* **What the task asks**: Please repeat exactly the lines below from the one containing "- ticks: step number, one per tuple" down to the one containing "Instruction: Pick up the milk", both included, and nothing else.

* **Information supplied**:
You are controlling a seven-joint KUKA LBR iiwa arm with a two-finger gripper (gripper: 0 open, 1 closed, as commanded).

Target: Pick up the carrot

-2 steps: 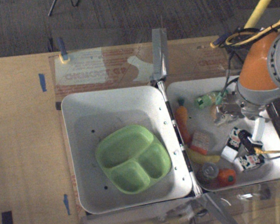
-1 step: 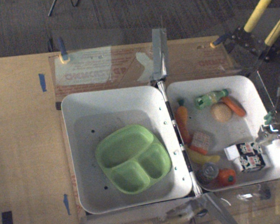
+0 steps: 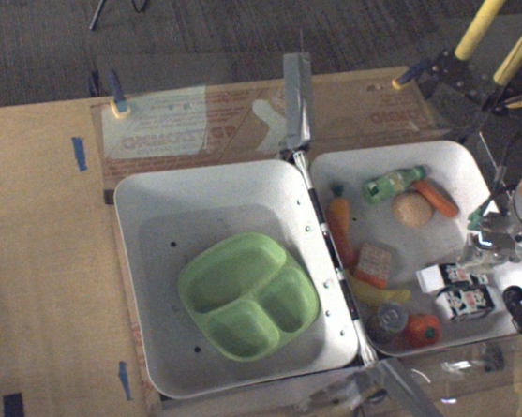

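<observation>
The gripper [image 3: 466, 283] hangs at the right bin's [image 3: 467, 157] four o'clock edge; whether it grips anything I cannot tell. The carrot [image 3: 340, 229] lies untouched at nine o'clock along the bin's left wall (well apart from the gripper), so reaching, grasping and lifting all remain. Printing on the cardboard [image 3: 162, 130] behind is unreadable.

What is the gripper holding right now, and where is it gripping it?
It cannot be told. The gripper sits at the right bin's right edge, apart from the long orange carrot.
</observation>
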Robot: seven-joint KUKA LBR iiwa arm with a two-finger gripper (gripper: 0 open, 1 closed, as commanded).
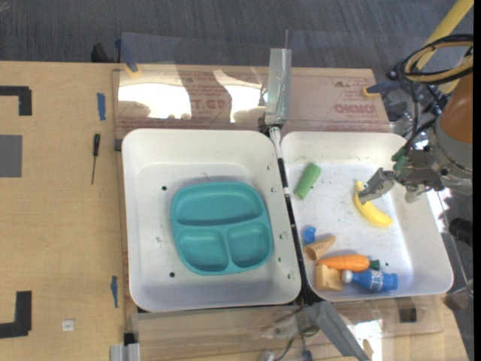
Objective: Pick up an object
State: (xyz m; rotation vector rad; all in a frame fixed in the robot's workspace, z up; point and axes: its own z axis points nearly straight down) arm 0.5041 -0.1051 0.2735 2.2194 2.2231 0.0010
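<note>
The right bin [421, 277] holds several toy items. A yellow banana [374, 212] lies near its middle, and a green cylinder [307, 180] lies by the left wall. Along the front lie a small blue piece [308, 235], a tan cone [322, 247], an orange carrot [346, 262], a tan block [327, 278] and a blue bottle [374, 280]. My gripper [392, 192] hangs over the right side of this bin, open. Its left finger [373, 189] reaches down to the banana's upper end. Nothing sits between the fingers.
The left bin [143, 156] carries a teal divided plate [220, 228]. A metal divider post [277, 89] stands at the back between the bins. Cables [428, 59] and the arm crowd the right edge.
</note>
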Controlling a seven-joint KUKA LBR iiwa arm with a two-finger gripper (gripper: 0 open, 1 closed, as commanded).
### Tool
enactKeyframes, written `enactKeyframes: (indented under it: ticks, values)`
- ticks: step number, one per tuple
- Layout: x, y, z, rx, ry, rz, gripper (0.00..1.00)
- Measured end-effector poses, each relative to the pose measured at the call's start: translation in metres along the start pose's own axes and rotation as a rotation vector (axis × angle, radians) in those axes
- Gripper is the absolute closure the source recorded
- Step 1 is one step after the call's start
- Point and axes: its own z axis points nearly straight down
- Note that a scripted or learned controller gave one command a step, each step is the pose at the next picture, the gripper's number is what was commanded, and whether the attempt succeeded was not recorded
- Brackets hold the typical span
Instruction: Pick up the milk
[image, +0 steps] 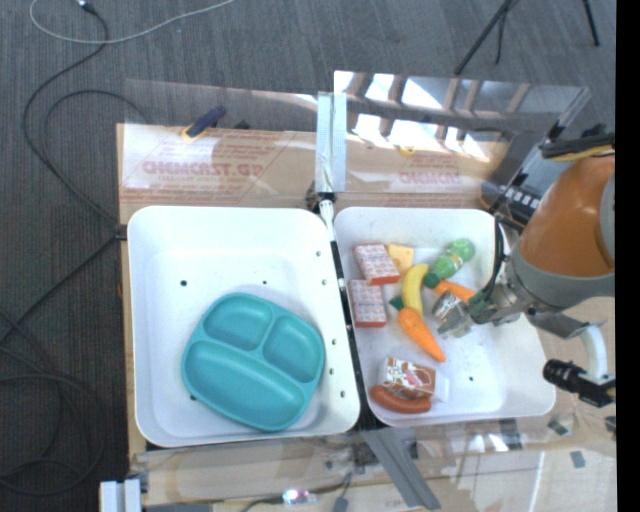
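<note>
Hand (452, 318) low in right bin (520, 395), at bin centre; grip state: cannot tell. Milk: likely carton (376, 262) at 10 o'clock, untouched. Nothing lifted; approach, grasp, lift all remain.

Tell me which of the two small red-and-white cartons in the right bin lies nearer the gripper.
The upper red-and-white carton, beside the yellow banana. The lower carton lies against the bin's left wall, farther from the gripper.

Robotics lab: grey carpet (250, 45) strewn with loose cables (45, 130), table (250, 165) bearing two white bins (150, 240), tripod legs (490, 35) beyond.
</note>
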Motion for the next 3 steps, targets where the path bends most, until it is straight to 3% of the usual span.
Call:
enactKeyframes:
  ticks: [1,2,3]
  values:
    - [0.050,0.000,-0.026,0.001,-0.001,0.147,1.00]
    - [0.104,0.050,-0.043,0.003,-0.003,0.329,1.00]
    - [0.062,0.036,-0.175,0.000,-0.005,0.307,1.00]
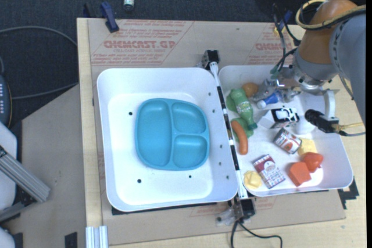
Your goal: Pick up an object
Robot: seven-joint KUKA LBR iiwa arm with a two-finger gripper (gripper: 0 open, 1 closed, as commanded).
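Picking any one thing satisfies this job, and my likeliest target is the small blue piece (268, 101) near the back of the right bin (332, 147), since it lies just beside the gripper (273, 87). It looks like a light plastic toy, stiff and smooth, so I expect no weight trouble, but it could skate away on the slick white floor if it is nudged off centre. I would take it across its narrow width and come straight down, though it is too small for me to read its exact shape. I cannot tell from this slanted view whether the gripper is apart or together, and nothing shows clamped in it. Just to the left stands my fallback, a green bottle (241, 105) lying on its side: bigger and easier to span across the body, but rounded and apt to roll. A little orange ball (250, 89) sits near its top end, and a carrot (239, 136) lies just below it along the bin wall. Farther forward are a red and white can (288, 141), a red box (268, 170), an orange block (299, 173) and a tomato (313, 161), all well apart from the gripper. A blue plate (172, 133) with compartments rests in the left bin (116, 101), and both bins sit on the desk (145, 43).
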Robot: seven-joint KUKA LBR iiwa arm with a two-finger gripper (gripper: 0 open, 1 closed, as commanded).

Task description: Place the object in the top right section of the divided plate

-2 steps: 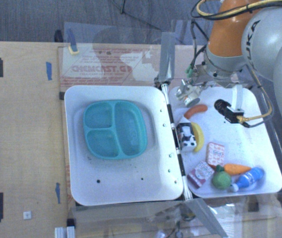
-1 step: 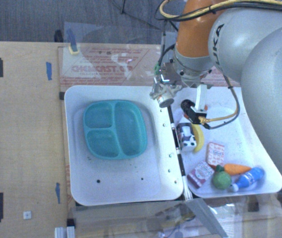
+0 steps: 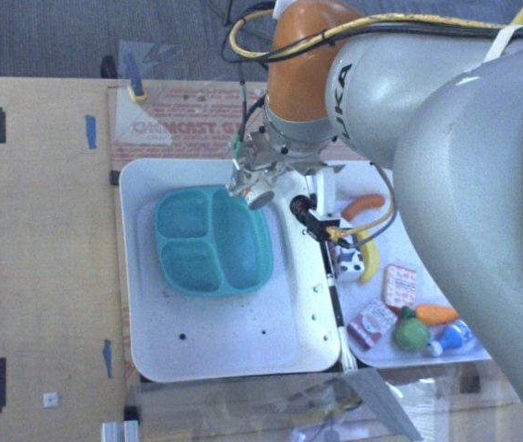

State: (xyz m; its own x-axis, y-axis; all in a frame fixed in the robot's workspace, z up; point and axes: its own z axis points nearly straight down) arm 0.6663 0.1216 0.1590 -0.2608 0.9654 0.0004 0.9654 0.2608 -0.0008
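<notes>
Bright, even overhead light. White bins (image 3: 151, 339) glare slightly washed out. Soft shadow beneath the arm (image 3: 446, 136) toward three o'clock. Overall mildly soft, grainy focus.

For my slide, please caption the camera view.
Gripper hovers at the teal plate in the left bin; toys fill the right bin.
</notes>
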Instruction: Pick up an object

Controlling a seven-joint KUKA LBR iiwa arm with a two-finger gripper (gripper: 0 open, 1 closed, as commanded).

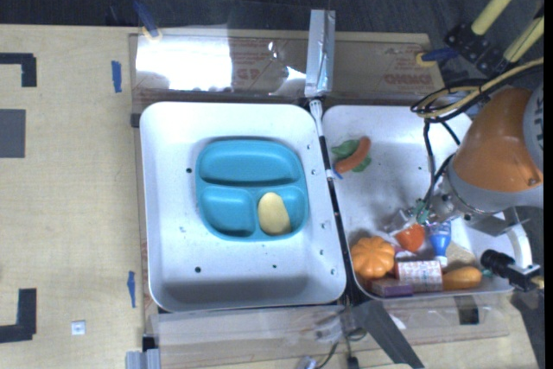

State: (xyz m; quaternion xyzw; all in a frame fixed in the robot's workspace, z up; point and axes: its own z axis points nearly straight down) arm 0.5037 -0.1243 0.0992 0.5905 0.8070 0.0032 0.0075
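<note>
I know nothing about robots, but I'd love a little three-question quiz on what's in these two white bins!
1. Where does the pale yellow lemon-like fruit lie?
A. in the blue sectioned plastic tray
B. on the wooden bench
C. in the right-hand white bin

2. What colour is the small toy pumpkin?
A. green
B. orange
C. purple

3. How does the blue tray sit?
A. flat, open side up
B. on its edge
C. upside down

Answers: 1 A, it rests in a tray compartment. 2 B, plainly orange. 3 A, its compartments face up.
</note>
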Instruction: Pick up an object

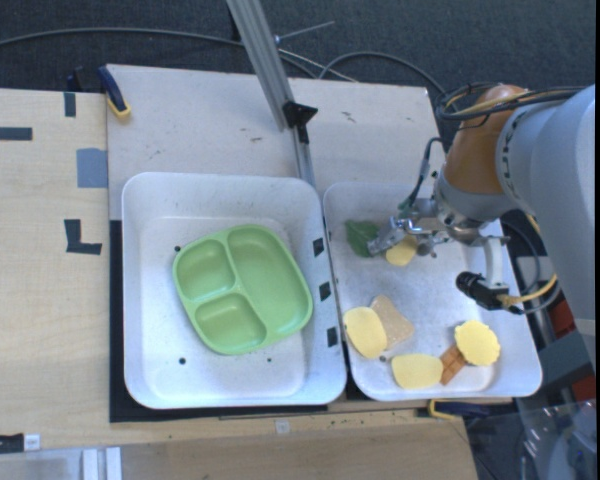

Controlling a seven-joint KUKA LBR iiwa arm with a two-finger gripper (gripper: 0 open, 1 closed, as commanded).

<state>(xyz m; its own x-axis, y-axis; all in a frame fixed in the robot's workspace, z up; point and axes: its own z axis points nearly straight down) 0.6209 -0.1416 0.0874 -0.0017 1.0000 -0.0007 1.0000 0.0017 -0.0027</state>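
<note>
The jaws sit at a small yellow piece (401,255), grip unclear, a green piece (361,236) just beside.

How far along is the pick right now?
Done: the arm has reached the right bin and the gripper is down at a small yellow piece. In hand: unclear whether it is gripped. Left: lifting it out.

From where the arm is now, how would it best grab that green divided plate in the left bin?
Probably by the rim. The green divided plate lies flat and face up in the left bin, too wide to span. Its near-right edge, toward the right bin, is closest to the gripper, so I would come straight down there, one finger inside a compartment and one outside the rim.
</note>
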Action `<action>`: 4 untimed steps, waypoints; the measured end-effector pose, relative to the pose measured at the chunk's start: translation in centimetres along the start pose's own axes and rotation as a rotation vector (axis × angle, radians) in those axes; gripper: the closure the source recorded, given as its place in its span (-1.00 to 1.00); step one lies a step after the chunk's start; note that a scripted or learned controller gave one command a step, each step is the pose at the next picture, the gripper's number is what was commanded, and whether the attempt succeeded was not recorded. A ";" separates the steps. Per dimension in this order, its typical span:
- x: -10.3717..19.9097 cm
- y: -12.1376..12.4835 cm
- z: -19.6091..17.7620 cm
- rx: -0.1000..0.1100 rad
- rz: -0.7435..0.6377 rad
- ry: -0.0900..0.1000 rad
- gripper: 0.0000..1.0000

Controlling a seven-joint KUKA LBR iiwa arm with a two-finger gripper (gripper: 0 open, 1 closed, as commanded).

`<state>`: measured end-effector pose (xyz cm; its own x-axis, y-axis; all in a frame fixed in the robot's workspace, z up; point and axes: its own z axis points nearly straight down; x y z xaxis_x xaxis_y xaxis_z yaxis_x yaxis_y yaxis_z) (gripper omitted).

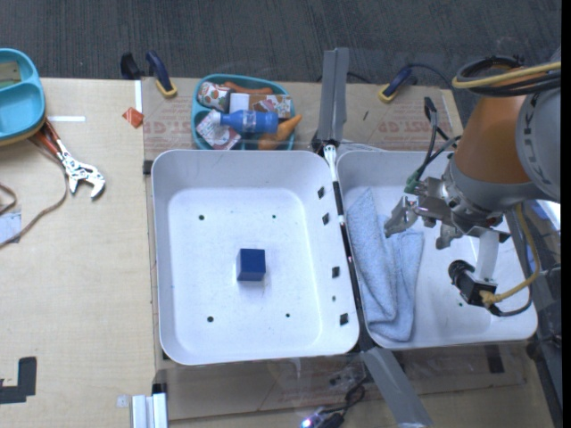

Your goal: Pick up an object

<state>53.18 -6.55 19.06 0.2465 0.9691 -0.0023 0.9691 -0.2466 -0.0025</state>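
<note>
Two shallow white bins sit side by side on the bench (pixel 71 283). In the left bin (pixel 178 239) a small blue block (pixel 252 264) rests on the floor a little below the middle, well apart from every wall. The right bin (pixel 464 328) holds a pale blue cloth (pixel 384 266), rumpled and laid in a long strip along its left wall, from near the far edge down toward the near corner. The grey arm (pixel 508 141) with its orange band reaches in from the right and hangs over the right bin, the gripper (pixel 419 221) just beside the cloth's upper right edge; from here I cannot tell whether the fingers are apart or together, or whether they touch the cloth. Beyond the far edge of the left bin stands a blue bowl (pixel 243 114) full of small mixed items. A wrench (pixel 76 169) lies toward the bench's far left edge, next to a light blue tray (pixel 18 96) at that corner.
</note>
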 end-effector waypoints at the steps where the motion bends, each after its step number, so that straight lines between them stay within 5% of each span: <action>1: -5.4 3.2 2.3 0.000 -0.064 0.000 -1.00; 2: -0.4 4.9 -1.2 -0.003 -0.288 0.001 -1.00; 3: -3.9 7.2 -5.5 -0.005 -0.502 -0.001 -1.00; 4: -9.8 4.2 -0.1 -0.001 -0.348 0.001 -1.00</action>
<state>54.86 -17.13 19.19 -0.0984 0.9951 -0.0008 0.9951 0.0984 -0.0025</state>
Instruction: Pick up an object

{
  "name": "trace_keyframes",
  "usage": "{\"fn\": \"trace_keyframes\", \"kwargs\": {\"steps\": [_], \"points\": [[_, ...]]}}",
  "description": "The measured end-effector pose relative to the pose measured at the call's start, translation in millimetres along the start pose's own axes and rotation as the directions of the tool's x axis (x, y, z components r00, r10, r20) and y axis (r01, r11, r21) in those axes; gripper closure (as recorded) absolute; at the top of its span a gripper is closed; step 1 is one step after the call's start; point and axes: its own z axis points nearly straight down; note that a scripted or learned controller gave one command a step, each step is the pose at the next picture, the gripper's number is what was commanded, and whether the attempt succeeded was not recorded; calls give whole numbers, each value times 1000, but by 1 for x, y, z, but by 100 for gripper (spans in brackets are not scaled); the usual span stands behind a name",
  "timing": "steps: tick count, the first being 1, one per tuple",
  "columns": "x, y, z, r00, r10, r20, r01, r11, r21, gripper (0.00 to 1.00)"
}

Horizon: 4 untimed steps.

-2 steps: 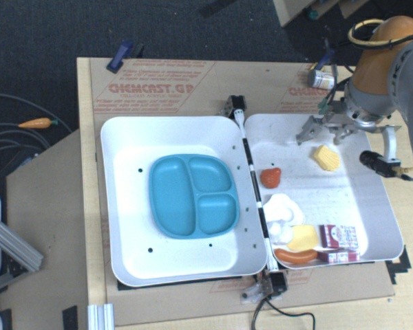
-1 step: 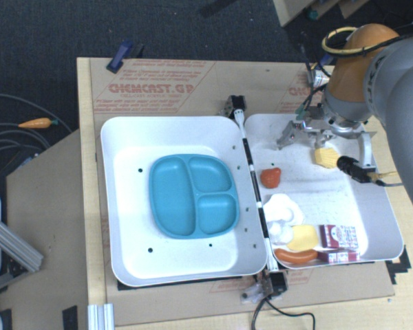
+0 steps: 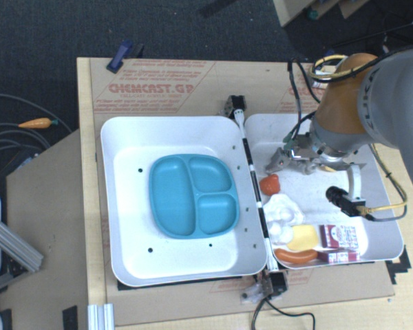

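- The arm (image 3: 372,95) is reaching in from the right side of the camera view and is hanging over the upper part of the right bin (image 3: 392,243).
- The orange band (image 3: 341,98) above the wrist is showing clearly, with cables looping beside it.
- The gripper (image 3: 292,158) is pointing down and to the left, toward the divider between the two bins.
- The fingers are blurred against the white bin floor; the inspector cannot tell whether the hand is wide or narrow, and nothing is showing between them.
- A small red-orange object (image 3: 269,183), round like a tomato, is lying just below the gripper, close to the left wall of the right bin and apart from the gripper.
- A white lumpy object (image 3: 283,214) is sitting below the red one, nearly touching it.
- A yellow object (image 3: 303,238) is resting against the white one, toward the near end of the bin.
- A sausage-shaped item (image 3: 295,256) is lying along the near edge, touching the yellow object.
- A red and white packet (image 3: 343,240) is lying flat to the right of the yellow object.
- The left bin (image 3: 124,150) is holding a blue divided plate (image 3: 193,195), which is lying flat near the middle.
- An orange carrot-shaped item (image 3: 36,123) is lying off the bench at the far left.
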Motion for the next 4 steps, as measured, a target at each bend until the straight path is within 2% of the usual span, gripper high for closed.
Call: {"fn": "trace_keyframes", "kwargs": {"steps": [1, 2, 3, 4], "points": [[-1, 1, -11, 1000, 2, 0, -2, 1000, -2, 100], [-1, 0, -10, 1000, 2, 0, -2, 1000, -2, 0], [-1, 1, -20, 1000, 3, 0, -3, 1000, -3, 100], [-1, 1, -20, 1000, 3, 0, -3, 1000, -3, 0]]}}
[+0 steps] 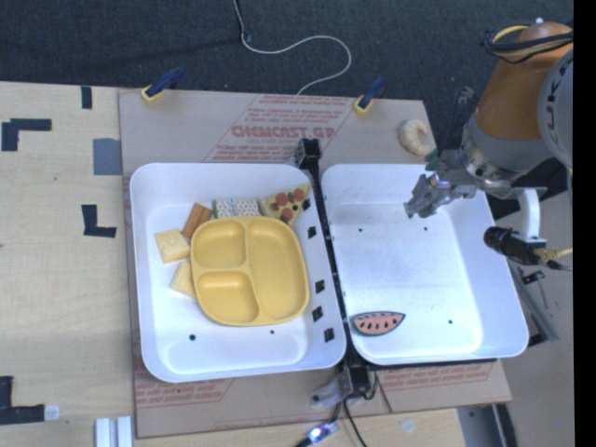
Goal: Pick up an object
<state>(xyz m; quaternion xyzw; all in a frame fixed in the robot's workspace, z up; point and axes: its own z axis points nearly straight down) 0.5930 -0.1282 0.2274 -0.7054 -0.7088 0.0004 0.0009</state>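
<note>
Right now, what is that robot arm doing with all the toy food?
The robot arm's gripper hangs over the upper part of the right bin, and nothing shows between its fingers. A toy watermelon slice lies at that bin's lower left, some way from the gripper. The left bin holds a yellow divided plate with small toy foods tucked around it. Nothing has been picked up so far.
</note>
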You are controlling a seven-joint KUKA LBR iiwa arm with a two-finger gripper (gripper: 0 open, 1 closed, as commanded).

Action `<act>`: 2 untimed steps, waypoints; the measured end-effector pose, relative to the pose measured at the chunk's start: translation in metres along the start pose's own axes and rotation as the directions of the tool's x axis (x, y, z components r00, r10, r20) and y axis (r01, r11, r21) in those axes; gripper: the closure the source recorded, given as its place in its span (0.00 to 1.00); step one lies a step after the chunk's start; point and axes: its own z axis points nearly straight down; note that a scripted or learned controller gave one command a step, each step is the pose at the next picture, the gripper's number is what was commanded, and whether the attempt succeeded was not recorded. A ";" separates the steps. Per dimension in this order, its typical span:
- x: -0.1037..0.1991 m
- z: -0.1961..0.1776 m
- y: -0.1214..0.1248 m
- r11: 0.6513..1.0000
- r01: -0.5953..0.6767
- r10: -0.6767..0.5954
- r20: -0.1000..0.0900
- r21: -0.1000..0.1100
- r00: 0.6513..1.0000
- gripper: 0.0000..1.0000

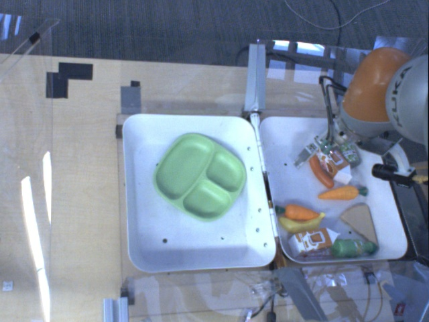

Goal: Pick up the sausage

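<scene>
Hovering over the sausage (322, 171) in the right bin (397, 243) near its back, gripper (328, 149) was at approach/grasp step w/ grip state unclear; next needs descent & clamp, imo.

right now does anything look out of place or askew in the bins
Nothing looks spilled or damaged. The green divided plate sits turned at an angle in the left bin. In the right bin, the toy foods lie loosely scattered, and the gripper is down at the sausage.
</scene>
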 end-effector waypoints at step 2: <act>-0.002 0.005 0.008 1.000 0.024 -0.023 -0.031 0.017 0.999 1.00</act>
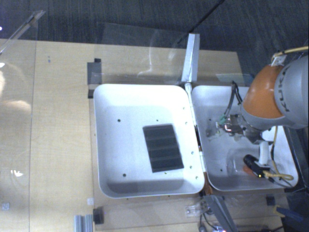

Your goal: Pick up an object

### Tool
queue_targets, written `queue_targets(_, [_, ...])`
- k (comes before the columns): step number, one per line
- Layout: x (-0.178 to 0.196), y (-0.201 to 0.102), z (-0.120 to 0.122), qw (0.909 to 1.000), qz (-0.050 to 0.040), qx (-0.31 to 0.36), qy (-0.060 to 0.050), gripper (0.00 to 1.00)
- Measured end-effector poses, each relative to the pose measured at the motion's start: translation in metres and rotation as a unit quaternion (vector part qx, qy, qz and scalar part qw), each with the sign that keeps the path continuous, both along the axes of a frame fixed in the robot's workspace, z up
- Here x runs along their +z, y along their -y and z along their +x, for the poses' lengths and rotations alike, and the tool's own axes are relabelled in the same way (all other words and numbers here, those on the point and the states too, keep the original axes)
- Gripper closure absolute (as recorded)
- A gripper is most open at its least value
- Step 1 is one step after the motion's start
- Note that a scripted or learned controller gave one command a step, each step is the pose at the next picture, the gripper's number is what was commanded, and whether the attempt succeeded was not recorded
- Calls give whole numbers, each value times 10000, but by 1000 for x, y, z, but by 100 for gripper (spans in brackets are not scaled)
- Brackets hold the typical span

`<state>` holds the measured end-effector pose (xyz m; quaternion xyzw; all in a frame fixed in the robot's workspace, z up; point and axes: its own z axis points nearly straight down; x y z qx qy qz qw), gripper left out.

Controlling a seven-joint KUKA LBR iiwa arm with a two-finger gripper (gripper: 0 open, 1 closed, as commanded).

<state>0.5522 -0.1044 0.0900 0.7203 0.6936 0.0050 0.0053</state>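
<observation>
Orange band of the grey arm [264, 98] sits highest, at the right edge, arm coming in from the right over the right bin [210, 177]. Hand [225, 126] hangs below the band, low inside the right bin, around the middle of its left half and close to the wall shared with the other bin. Hand looks like a small cluster of metal parts and dark cables. How wide it stands: cannot tell, too small and partly hidden by the wrist. Whether it touches the bin floor: cannot tell.

Right bin: white, shallow, rounded corners, its right part covered by the arm.

Left bin [116, 144]: white, shallow, rounded corners, just beside the right bin, rims touching along a thin dark seam. A few small dark dots on its floor.

Black ribbed slab [163, 148]: flat rectangle with ridges running across it, lying flat on the left bin floor, a little right of centre and toward the near side, long side tilted slightly from the bin walls. Apart from every wall. Well apart from the hand, with the shared wall between them.

Metal post [190, 62]: pale, stands at the far end of the seam between the bins.

Black brackets: one [94, 71] off the left bin's far-left corner, one [98, 216] off its near-left corner.

Bench [53, 168]: light wood, carries both bins. Clear plastic sheet [19, 100] with glare covers its left part.

Dark carpet [120, 8] beyond the far edge of the bench.
</observation>
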Motion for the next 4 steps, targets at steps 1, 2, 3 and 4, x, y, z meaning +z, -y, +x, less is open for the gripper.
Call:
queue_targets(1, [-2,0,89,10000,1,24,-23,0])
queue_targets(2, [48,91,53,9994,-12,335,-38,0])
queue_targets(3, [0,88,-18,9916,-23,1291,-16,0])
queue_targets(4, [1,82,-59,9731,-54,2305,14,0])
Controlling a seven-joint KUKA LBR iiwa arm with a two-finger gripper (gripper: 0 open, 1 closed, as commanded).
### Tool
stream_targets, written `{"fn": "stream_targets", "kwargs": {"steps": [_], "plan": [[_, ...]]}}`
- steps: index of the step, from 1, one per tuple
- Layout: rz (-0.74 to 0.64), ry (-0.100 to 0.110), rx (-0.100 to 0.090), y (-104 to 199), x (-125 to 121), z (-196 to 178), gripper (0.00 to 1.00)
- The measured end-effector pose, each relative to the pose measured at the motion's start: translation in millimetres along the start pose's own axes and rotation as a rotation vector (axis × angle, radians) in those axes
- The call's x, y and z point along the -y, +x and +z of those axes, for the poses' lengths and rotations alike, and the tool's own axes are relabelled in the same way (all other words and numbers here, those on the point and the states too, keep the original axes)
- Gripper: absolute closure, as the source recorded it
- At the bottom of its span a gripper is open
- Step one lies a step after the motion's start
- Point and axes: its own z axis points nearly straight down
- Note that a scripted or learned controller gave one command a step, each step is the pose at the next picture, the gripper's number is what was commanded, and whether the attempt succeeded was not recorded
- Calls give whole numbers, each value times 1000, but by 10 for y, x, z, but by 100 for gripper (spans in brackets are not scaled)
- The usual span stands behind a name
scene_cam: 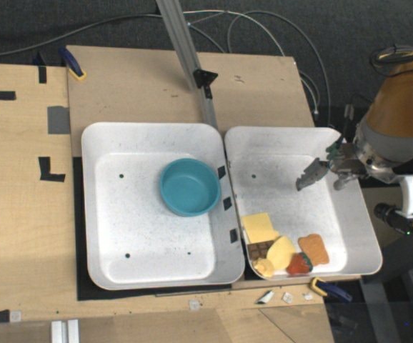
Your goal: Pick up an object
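Camera view: gripper (pixel 319 172), finger state not discernible, hovering over the right bin (pixel 349 213); toy food items (pixel 284 247) clustered at its near edge. Blue bowl (pixel 189 186) in left bin (pixel 106 191). No legible writing.

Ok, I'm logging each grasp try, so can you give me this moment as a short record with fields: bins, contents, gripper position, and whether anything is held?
left bin: holds one blue bowl, upright, near the bin's right wall
right bin: small items clustered at its near edge
items: yellow block, pale yellow piece, orange-brown piece, red piece, dark brown piece
gripper: over the right bin's right half, apart from the cluster
held: nothing seen between the fingers
pick: not yet done
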Motion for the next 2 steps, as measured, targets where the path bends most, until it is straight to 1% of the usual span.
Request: {"fn": "stream_targets", "kwargs": {"steps": [1, 2], "plan": [[0, 6, -1, -19, -39, 628, 0], [0, 6, -1, -79, -67, 1230, 0]]}}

* **Exercise output**:
- ticks: step number, one per tuple
- Layout: x, y, z, rx, ry, rz, gripper (0.00..1.00)
- Measured end-effector poses, each relative to the pose measured at the call's start: translation in metres along the start pose's own axes and rotation as a rotation vector (axis × angle, radians) in those axes
- Gripper is the absolute closure the source recorded
- Step 1 is one step after the call's start
- Point and axes: its own z axis points nearly straight down
- Note that a scripted or learned controller gave one command a step, each step is the pose at the next picture, the gripper's number is what was commanded, and whether the attempt succeeded was not recorded
- Brackets hold the typical span
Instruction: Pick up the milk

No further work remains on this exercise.